A trim and fill analysis is often used to examine whether there are missing studies. Now we are grouping together 73 completely different and highly heterogeneous effects, so the following numbers should be interpreted in light of huge heterogeneity, but we can perform this analysis using:

taf <- trimfill(res)
taf
funnel(taf, level=c(90, 95, 99), shade=c("white", "gray", "darkgray"), refline=0, main = "Trim and Fill funnel plot based on original studies")

Trim-and-fill analysis can only be used as a sensitivity analysis (it does not provide accurate effect sizes or estimates of the actual number of missing studies), but it clearly shows studies are missing (there are 29 white dots in the trim-and-fill funnel plot, which represent the studies assumed to be missing), and reports a meta-analytic effect size estimate of r = 0.28 (instead of r = 0.42) based on these hypothetical missing studies. This does not mean r = 0.28 is the true effect size, but it’s probably close (a meta-analysis of meta-analyses estimated the average effect size in psychology at r = 0.21 – so that we might be in the ballpark).

The difference between the biased and unbiased effect size is substantial, and this means power could very reasonable be somewhat lower that 0.92. There’s not much the Reproducibility Project could do about publication bias (e.g., there are no full-proof statistical technique to estimate unbiased effect size estimates). The solution should come from us: We should publish all our effects, regardless of their significance level. If we don’t, we are sabotaging cumulative science.

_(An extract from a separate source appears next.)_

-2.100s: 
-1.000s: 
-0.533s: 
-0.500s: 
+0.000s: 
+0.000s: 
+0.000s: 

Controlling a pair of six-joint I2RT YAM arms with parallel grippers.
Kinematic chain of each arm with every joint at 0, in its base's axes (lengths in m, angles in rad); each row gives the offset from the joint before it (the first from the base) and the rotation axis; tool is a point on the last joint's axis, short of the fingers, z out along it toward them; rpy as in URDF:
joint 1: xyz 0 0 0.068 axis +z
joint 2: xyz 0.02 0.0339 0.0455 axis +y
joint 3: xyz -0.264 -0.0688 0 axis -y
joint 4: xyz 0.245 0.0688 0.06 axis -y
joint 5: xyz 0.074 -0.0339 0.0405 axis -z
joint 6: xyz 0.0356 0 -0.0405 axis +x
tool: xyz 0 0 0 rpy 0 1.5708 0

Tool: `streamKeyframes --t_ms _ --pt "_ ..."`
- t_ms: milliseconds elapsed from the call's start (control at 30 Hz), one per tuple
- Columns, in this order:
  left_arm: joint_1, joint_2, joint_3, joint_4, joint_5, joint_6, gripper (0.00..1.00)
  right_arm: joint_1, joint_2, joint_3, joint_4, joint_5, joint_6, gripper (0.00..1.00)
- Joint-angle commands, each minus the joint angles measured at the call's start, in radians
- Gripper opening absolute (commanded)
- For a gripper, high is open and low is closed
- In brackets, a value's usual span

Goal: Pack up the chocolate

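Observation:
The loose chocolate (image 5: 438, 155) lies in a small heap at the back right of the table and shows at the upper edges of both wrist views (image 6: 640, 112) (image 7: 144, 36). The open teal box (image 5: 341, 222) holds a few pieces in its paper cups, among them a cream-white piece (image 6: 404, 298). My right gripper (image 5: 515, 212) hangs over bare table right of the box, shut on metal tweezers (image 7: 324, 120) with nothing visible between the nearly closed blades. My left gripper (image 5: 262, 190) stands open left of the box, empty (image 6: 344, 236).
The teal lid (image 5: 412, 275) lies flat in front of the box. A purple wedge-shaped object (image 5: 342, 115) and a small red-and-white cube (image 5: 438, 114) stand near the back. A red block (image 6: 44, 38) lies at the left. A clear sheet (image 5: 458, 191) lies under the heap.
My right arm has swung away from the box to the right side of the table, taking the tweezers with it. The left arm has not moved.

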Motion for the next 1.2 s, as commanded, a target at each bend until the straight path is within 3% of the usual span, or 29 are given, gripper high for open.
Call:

However: power only matters when there is a true effect. An unknown percentage of studies did not replicate, because they were originally a false positive, and there simply is no true effect to be found (i.e., the true effect size is 0). It is difficult to tease apart failed replications due to low power, and failed replications because the original studies were false positives, and again, this is a very hetergeneous set of studies. But a look at the p-value distribution is interesting, which we can plot with:

pdist<-MASTER$T_pval_USE..R.[!is.na(MASTER$T_pval_USE..O.) & !is.na(MASTER$T_pval_USE..R.)]
hist(pdist, breaks=100)
abline(h=3.4, lty = 3, col = "gray60")

The histogram is divided into 20 bins, and the frequency of p-values in each bin are plotted. This means all significant results (p < 0.05) fall in the left-most bin. If all non-significant studies examined no true effects, the p-values would be uniformly distributed, with 3.4 studies in each bin (64 non-significant studies (there are 99 p-values plotted, so 99-35=64) in 19 remaining bins). If we think of this p-value distribution as a mix of null effects (uniformly distributed) and true effects (a skewed distribution highest at low p-values), the distribution is not a shallow curve (which would be a sign of low power, see p-value distributions as a function of power here). Instead, the distribution looks more like a sharp angle, which mirrors a p-value distribution from a set of highly powered experiments. It really looks like our power was very high (but we should remember we only have 100 datapoints). There will certainly be some replication studies that, with a much larger sample size, will reveal an effect. In general, it is extremely difficult (and requires huge sample sizes) to distinguish between a real but very small effect, and no effect. But at least the distribution of p-values takes away the concern I had when I started this blog post that the biased effect size estimates in the original studies affected the power in the replication studies.

For now, it means 35 out of 97 replicated effects have become quite a bit more likely to be true. We have learned something about what predicts replicability. For example, at least for some indicators of replication success, “Surprising effects were less reproducible” (take note, journalists and editors of Psychological Science!). For the studies that did not replicate, we have more data, which can inform not just our statistical inferences, but also our theoretical inferences. The Reproducibility Project demonstrates large scale collaborative efforts can work, so if you still believe in an effect that did not replicate, get some people together, collect enough data, and let me know what you find.